INFORMATION PROVIDED Start Marker

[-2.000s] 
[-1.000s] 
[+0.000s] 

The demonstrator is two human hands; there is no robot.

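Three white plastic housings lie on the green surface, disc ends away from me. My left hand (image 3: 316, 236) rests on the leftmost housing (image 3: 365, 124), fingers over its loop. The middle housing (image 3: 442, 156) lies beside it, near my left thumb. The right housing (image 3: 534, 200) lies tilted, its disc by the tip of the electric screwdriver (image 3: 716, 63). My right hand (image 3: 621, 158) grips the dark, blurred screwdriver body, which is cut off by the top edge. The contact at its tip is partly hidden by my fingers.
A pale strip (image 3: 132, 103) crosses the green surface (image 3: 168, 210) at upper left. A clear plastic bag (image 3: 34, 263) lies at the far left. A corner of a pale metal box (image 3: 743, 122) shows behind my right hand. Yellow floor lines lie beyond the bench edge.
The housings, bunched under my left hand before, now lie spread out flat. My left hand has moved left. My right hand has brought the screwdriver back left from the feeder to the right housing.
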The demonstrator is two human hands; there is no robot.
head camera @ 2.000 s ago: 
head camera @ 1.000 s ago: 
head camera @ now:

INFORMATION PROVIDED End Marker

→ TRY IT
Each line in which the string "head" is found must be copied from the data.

→ ANSWER SPACE
head camera @ 2.000 s ago: 
head camera @ 1.000 s ago: 
head camera @ now:

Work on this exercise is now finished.